1562620243.870325,WRK1,EMERGENCY,none,START of rotation: finished writing to /tmp/res-data.s8g9wk2n/multi_partition_detector-worker1-0000000000000000.evlog
1562620243.871209,WRK1,EMERGENCY,none,FileBackend: create: filepath = /tmp/res-data.s8g9wk2n/multi_partition_detector-worker1-0000000000006ACD.evlog
1562620243.871354,WRK1,EMERGENCY,none,END of rotation: starting writing to /tmp/res-data.s8g9wk2n/multi_partition_detector-worker1-0000000000006ACD.evlog
1562620243.871980,WRK1,EventLog: Rotating log file complete.
1562620243.872535,WRK1,YO: create ChannelMsg: ForwardInjectBarrierMsg
1562620243.875750,INIT,Initiating barrier protocol for LogRotationResumeBarrierToken(worker1->1).

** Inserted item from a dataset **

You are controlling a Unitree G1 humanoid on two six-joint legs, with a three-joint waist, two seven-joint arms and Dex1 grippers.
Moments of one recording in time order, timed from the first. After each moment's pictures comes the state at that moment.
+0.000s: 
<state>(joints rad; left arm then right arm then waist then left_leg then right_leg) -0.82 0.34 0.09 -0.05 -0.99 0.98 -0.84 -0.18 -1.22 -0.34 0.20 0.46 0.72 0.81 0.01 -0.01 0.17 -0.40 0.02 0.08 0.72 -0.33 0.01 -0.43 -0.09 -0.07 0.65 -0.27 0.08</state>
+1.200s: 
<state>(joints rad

1562620243.909724,INIT,YO: create ChannelMsg: ForwardedInjectBarrierFullyAckedMsg
1562620244.520454,INIT,Checkpoint_Initiator: Event Log CheckpointId 4 complete for worker initializer
This patch "eliminates" the test failures, until the bug can be found & fixed.
diff --git a/testing/tools/integration/cluster.py b/testing/tools/integration/cluster.py
index 174043c72..479db7ae1 100644
--- a/testing/tools/integration/cluster.py
+++ b/testing/tools/integration/cluster.py
@@ -631,6 +631,7 @@ class Cluster(object):
# send a log rotate command directly to each worker's external channel
for w in to_rotate:
send_rotate_command(w.external, w.name)
+ time.sleep(2.0)
# Wait for log rotation watcher to return
wflr.join()
@slfritchie should this be closed now?
No, this ticket should remain open. PR #2960 didn't fix the underlying problem.